In the STS algorithm, the $λ^{M L}$ and $λ_{j, b}^{\bar{M L}}$ metrics are searched concurrently. The goal is to have a list containing the metric $λ^{M L}$ , along with the corresponding bit sequence $x^{M L}$ and the metrics $x_{j, b}^{(x_{j, b}^{M L})}$ of all counter-hypotheses. The sub-tree originating from a given node is searched only if the result can lead to an update of either $λ^{M L}$ or $λ_{j, b}^{\bar{M L}}$ .

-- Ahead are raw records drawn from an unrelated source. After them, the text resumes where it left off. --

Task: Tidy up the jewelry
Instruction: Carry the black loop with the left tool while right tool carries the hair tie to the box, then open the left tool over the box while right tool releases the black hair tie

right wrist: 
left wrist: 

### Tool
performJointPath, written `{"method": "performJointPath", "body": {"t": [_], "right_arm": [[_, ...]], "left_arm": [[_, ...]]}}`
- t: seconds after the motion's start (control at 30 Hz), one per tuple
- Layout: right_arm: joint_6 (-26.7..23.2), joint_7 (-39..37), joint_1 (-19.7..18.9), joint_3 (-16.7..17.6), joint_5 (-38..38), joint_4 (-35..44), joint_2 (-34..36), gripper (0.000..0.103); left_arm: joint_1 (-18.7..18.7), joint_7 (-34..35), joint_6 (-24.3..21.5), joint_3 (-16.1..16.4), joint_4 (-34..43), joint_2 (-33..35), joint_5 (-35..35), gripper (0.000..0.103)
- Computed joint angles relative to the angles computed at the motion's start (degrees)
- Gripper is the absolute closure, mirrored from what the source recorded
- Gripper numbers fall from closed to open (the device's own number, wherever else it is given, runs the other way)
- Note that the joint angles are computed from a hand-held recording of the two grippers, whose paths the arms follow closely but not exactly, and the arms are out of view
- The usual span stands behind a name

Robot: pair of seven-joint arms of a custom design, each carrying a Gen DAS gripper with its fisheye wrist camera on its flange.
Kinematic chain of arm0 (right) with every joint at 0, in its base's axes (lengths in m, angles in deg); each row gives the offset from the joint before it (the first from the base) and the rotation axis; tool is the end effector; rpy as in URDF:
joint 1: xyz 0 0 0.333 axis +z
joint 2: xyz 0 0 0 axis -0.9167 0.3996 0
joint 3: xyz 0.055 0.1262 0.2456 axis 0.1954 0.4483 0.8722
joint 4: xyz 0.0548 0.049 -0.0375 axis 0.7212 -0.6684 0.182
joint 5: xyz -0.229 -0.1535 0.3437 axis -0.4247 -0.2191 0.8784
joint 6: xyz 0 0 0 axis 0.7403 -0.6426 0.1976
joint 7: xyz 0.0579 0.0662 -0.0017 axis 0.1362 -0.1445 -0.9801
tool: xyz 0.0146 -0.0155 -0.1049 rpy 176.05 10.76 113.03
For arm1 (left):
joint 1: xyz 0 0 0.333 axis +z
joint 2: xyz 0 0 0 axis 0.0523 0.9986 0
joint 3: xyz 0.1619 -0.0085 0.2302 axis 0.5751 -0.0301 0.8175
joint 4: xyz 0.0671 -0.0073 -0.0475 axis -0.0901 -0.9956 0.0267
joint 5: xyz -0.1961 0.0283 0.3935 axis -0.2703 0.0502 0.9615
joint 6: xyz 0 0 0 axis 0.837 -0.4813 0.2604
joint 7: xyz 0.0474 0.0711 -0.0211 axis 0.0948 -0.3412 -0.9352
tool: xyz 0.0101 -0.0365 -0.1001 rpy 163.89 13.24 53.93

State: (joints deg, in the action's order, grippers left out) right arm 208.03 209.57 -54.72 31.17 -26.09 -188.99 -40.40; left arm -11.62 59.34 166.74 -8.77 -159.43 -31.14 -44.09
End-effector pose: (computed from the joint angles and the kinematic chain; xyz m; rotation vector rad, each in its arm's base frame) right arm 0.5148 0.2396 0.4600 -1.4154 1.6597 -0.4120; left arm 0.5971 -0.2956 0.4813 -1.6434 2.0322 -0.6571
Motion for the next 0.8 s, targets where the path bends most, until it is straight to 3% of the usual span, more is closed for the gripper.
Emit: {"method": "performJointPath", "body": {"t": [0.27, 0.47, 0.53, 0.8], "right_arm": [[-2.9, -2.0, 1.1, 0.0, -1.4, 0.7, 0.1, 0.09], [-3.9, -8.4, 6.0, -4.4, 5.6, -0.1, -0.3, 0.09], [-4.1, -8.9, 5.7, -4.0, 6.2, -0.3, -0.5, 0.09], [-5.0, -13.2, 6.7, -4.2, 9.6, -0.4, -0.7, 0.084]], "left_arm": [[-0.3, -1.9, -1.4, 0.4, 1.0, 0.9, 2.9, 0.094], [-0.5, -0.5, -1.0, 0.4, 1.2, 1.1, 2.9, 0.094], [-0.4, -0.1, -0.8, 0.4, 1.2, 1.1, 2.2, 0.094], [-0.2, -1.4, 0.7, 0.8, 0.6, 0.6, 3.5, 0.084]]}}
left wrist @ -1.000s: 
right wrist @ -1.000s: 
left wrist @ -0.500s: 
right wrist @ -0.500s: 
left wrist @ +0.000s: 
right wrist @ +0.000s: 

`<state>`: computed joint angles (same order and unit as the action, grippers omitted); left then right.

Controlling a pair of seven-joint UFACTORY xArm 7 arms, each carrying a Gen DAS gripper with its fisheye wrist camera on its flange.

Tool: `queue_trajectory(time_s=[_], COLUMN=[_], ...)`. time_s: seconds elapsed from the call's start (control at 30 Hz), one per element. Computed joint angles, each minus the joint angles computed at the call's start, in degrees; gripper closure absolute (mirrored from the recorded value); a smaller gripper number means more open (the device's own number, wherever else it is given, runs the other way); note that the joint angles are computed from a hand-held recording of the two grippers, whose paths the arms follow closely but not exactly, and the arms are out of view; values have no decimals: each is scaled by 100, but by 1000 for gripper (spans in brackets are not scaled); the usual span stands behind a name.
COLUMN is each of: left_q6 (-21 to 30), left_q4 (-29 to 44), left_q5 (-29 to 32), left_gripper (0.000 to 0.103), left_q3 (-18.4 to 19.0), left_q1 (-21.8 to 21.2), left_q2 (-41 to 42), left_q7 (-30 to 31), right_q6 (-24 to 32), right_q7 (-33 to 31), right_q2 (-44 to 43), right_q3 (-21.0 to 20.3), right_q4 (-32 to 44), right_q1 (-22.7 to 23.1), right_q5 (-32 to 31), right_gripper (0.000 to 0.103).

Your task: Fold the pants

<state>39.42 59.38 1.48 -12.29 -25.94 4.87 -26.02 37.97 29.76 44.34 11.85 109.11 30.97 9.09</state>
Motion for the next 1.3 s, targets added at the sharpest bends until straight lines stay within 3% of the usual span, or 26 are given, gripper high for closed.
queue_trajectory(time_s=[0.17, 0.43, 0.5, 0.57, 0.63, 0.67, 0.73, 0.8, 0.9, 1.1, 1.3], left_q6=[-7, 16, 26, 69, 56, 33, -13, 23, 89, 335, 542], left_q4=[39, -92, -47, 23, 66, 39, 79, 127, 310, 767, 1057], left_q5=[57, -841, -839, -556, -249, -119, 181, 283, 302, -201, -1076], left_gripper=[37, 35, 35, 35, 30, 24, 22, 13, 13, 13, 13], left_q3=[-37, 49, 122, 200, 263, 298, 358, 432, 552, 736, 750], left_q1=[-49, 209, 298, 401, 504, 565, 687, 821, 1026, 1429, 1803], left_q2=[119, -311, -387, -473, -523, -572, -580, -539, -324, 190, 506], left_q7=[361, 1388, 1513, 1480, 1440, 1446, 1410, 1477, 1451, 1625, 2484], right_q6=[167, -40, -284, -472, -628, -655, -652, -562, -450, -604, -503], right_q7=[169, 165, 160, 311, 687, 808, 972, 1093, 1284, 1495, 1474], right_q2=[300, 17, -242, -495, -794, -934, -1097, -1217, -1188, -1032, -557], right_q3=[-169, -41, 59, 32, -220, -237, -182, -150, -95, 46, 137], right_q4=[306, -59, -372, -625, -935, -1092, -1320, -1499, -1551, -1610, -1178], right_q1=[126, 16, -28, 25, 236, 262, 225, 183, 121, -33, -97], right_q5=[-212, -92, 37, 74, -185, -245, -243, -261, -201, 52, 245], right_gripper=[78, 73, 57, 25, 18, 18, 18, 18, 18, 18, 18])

The STS algorithm flow can be summarized as:

If when reaching a leaf node, a new ML hypothesis is found $(d (x) < λ^{M L})$ , all $λ_{j, b}^{\bar{M L}}$ for which $x_{j, b} = x_{j, b}^{\bar{M L}}$ are set to $λ^{M L}$ which now turns into a valued counter-hypothesis. Then, $λ^{M L}$ is set to the current distance, d(x).
If $d (x) \geq λ^{M L}$ , only the counter-hypotheses have to be checked. For all j and b for which $(d (x) < λ^{M L})$ and $x_{j, b} = x_{j, b}^{\bar{M L}}$ , the decoder updates $λ_{j, b}^{\bar{M L}}$ to be d(x).
A sub-tree is pruned if the partial distance of the node is bigger than the current $λ_{j, b}^{\bar{M L}}$ which may be affected when traversing the subtree.
The STS concludes once all of the tree nodes have been visited once or pruned.

Limitations

The output LLR values are not scaled by the noise variance. For coded links employing iterative coding (LDPC or turbo) or MIMO OFDM with Viterbi decoding, the output LLR values should be scaled by the channel state information to achieve better performance.

Selected Bibliography

[1] Studer, C., A. Burg, and H. Bölcskei. “Soft-Output Sphere Decoding: Algorithms and VLSI Implementation”. IEEE Journal of Selected Areas in Communications. Vol. 26, No. 2, February 2008, pp. 290–300.

[2] Cho, Y. S., et.al. "MIMO-OFDM Wireless communications with MATLAB," IEEE Press, 2011.

[3] Hochwald, B.M., S. ten Brink. “Achieving near-capacity on a multiple-antenna channel”, IEEE Transactions on Communications, Vol. 51, No. 3, Mar 2003, pp. 389-399.

[4] Agrell, E., T. Eriksson, A. Vardy, K. Zeger. “Closest point search in lattices”, IEEE Transactions on Information Theory, Vol. 48, No. 8, Aug 2002, pp. 2201-2214.